The room falls quiet.
"Maybe they had a fight?" Bob suggests, his eyes downcast. "Like, a really bad one?"
Alexei snorts. "In Russia, we have saying. Love is like hammer - sometimes must hit nail on head many times."
"That's... not a thing," Ava says.
"Is now."
"What if," Walker says slowly, "Rogers is actually on some top-secret mission? In space. And Bucky doesn't even know where he is?"
Ava's eyes light up. "Oh! Like deep cover. And they can't contact each other for security reasons!"
"Or Rogers in cryo sleep somewhere," Alexei offers. "Very romantic, yes? Both frozen in time, just not same time."
"Maybe he's in parallel universe," Bob adds, warming to the game. "Like in that episode of Doctor Who where—"
"Or maybe," Yelena interrupts, "he just left and lived a whole different life without Bucky."
They all stare at her.
"That's... really dark, Yelena," Ava says finally.
Yelena shrugs. "Just saying. People leave. It happens."
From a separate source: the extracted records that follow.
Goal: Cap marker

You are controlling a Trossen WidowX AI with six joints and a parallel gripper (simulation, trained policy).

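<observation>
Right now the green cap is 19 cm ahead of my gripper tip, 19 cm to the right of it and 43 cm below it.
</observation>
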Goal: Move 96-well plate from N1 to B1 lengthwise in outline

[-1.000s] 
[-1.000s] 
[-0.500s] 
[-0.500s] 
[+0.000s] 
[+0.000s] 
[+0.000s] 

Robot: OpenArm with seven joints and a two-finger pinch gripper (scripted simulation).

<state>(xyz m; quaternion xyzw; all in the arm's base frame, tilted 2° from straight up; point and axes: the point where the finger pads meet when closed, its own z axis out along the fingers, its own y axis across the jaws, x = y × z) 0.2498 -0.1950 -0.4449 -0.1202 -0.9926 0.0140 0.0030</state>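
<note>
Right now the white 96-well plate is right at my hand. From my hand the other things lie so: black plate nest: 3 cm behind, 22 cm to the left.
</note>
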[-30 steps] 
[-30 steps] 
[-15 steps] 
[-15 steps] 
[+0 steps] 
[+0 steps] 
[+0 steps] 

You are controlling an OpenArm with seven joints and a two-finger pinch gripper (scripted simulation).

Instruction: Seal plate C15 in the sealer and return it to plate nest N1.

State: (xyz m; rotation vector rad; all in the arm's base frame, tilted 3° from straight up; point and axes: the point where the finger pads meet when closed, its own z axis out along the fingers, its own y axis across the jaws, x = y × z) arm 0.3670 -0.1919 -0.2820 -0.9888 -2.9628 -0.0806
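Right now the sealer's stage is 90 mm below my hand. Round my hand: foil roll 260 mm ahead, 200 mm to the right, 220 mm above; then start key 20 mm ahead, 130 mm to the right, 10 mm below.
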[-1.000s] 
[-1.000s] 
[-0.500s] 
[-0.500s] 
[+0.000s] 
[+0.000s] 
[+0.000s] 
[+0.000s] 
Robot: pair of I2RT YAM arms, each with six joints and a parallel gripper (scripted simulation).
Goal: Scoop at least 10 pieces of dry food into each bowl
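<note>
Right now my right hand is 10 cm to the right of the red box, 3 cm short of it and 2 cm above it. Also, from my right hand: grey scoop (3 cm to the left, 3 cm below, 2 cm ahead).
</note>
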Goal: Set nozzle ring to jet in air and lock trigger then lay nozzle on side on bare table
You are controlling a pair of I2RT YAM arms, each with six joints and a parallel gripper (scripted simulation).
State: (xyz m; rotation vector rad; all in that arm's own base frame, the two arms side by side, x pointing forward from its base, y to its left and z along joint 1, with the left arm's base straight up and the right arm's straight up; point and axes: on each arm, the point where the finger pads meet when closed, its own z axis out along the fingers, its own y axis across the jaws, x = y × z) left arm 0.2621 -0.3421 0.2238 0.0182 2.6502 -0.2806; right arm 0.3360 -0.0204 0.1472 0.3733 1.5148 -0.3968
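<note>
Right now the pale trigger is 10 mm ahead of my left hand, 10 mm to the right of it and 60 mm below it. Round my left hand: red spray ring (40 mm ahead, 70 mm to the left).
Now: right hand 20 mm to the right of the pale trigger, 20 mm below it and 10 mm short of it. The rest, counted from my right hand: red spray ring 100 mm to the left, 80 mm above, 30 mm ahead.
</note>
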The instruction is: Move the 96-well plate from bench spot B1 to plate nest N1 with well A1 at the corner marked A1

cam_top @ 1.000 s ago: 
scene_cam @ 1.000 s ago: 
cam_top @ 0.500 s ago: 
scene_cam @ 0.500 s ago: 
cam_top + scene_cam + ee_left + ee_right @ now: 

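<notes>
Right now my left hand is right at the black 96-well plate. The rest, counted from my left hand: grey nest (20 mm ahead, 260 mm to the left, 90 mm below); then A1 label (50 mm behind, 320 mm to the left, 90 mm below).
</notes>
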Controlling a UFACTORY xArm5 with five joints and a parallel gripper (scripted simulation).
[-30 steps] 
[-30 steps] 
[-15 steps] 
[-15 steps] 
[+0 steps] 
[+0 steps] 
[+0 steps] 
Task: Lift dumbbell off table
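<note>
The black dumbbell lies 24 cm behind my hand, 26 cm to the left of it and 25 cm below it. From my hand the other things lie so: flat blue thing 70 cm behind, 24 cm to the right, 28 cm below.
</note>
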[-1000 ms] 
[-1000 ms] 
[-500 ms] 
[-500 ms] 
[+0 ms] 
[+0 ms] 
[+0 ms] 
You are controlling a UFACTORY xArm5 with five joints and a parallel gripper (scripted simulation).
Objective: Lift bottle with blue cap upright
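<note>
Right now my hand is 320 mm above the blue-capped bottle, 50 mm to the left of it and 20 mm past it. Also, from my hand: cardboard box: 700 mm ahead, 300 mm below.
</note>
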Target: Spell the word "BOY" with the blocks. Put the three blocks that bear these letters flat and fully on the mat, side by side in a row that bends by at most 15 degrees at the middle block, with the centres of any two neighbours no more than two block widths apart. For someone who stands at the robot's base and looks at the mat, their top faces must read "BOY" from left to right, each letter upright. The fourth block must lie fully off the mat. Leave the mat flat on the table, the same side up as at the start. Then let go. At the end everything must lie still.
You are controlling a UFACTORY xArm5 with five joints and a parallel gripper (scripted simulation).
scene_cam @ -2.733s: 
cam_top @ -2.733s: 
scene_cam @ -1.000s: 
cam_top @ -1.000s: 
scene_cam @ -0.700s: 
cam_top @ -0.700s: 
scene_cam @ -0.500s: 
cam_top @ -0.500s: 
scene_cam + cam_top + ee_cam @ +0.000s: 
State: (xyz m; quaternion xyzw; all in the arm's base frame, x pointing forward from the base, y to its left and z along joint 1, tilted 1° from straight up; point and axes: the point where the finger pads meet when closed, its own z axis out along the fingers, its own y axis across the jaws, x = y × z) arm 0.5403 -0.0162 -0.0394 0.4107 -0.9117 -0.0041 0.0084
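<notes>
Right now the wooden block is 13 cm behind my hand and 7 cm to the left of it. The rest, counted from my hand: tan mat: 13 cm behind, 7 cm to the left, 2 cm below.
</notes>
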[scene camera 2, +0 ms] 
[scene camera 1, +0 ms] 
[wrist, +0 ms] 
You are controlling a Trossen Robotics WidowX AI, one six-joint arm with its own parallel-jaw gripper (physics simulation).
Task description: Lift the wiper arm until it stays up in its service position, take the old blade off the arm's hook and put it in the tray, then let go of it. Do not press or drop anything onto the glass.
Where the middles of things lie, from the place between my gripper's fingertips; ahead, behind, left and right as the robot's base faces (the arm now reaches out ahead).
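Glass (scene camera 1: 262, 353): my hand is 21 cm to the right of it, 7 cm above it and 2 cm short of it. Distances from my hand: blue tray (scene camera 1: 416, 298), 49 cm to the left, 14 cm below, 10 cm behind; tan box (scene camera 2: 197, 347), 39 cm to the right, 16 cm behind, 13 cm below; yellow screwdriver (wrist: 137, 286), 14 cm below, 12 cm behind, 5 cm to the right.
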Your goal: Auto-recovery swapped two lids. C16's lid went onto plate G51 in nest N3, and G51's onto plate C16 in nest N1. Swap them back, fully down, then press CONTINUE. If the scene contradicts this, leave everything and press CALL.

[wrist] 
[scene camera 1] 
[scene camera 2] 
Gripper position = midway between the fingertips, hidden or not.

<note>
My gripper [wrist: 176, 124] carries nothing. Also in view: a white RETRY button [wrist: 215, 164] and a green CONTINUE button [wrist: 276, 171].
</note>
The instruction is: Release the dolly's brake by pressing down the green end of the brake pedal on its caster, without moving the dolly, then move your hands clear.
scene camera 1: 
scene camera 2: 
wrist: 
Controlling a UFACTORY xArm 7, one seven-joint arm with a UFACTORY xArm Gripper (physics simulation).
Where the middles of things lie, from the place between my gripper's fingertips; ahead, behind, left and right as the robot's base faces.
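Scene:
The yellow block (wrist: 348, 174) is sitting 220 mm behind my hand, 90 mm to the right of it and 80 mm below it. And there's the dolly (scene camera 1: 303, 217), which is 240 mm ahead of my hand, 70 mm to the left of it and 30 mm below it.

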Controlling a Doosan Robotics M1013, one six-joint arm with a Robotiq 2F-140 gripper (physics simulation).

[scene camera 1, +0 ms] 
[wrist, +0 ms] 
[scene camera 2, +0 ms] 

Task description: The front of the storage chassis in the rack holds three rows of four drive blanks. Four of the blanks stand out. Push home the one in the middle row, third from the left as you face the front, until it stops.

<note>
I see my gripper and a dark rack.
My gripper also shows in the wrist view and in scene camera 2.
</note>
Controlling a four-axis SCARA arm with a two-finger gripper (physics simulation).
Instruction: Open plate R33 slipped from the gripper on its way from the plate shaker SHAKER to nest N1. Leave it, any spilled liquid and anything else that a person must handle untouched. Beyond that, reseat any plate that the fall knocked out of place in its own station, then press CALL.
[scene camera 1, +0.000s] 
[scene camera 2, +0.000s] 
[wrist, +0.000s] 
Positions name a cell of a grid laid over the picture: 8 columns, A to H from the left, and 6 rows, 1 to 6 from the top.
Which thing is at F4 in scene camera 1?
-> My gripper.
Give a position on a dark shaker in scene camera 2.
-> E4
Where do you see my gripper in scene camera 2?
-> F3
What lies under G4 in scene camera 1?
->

"No way," Walker shakes his head firmly. "There has to be more to the story."
"Then let's find out," Yelena says, sitting up straighter.
"How?" Bob asks.
"We're living in a building with top-secret clearance, surrounded by classified tech, with a bunch of access codes Bucky thinks we don't know about." Yelena raises an eyebrow. "Plus, Sam Wilson is still here. We could just ask him."
"Ask who what?" Bucky's voice comes from the doorway.
Five heads whip around simultaneously, expressions ranging from guilty to terrified. Bucky fixes his gaze briefly on Yelena’s innocent expression, but says nothing about the conversation they both know she overheard.
"Nothing!" Walker says too quickly.
"About dinner!" Ava blurts at the same time.
"If you single," Alexei adds with absolutely zero subtlety.
Bob just stares at his hands, cheeks flaming red.
Yelena meets Bucky's gaze head-on. "We were just debating what kind of food to order. Any preferences?"
Bucky looks from one guilty face to another, clearly not buying it and surprisingly unwilling to push the matter. Okay, so maybe Yelena feels a tiny bit guilty. "Uh-huh. Well, don't order anything for me. Wilson and I are heading out."
"Oh? Hot date?" Ava asks with forced casualness.
Bucky's eyes narrow. "Congress stuff."
“Wow. Vague.” Yelena mutters as he makes his retreat.
No one else dares breathe until he disappears back down the hallway.
"That," Walker whispers, "was close."
"Too close," Bob agrees, still staring at his hands.
"So," Yelena looks around at her teammates, a slow smile spreading across her face. "Who's wants to find Steve Rogers?"